→ Instructions for the task
Leave the pictures out and return every line below exactly.

┄┄┄┄┄┄┄┄┄┄┄┄┄┄┄┄┄┄┄┄

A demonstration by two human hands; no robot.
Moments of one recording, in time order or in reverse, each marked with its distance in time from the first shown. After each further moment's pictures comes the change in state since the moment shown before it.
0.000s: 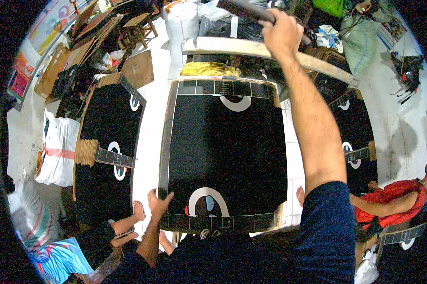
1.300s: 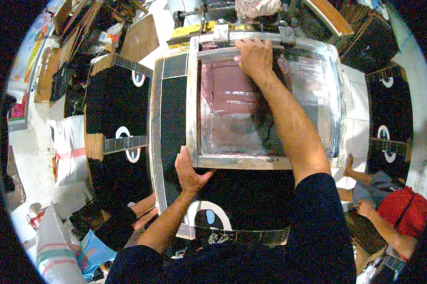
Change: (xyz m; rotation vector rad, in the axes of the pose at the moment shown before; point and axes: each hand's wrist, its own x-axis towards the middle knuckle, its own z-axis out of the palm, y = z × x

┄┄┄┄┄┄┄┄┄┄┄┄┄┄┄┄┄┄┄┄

→ Output of the task
A demonstration by two human hands; no robot.
Moments of one recording, in time order or in reverse, each marked with its distance in time from the first shown. After each further moment's pictures comes the change in state since the moment shown before it.
0.000s: 
1.300s: 
Change: (xyz m; rotation vector rad, in the axes of the pose at the moment shown before; point and axes: each hand's wrist, its own x-axis towards the middle knuckle, its own z-axis out of the palm, y = z × x

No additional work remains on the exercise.